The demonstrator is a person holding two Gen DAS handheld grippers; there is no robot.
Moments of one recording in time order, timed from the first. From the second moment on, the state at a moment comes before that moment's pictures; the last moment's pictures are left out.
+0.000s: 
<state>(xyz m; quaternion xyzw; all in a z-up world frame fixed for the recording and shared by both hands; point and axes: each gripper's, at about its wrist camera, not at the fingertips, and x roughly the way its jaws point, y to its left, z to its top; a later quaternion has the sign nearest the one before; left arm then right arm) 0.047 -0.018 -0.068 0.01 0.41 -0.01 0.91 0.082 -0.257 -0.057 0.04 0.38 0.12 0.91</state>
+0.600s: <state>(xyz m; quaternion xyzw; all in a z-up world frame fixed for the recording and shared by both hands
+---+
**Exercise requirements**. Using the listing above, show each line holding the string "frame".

**Task output**.
<state>(xyz m; quaternion xyzw; all in a z-up world frame fixed for the recording and shared by both hands; point and axes: each gripper's, at about its wrist camera, not at the fingertips, and x roughly the way its jaws point, y to its left, z to its top; a later quaternion has the sign nearest the one before; left arm then right arm) 0.047 -0.018 -0.068 0.01 0.41 -0.01 0.91 0.082 -0.257 -0.057 0.04 0.38 0.12 0.91</state>
+0.600s: <state>(xyz m; quaternion xyzw; all in a z-up world frame fixed for the recording and shared by both hands

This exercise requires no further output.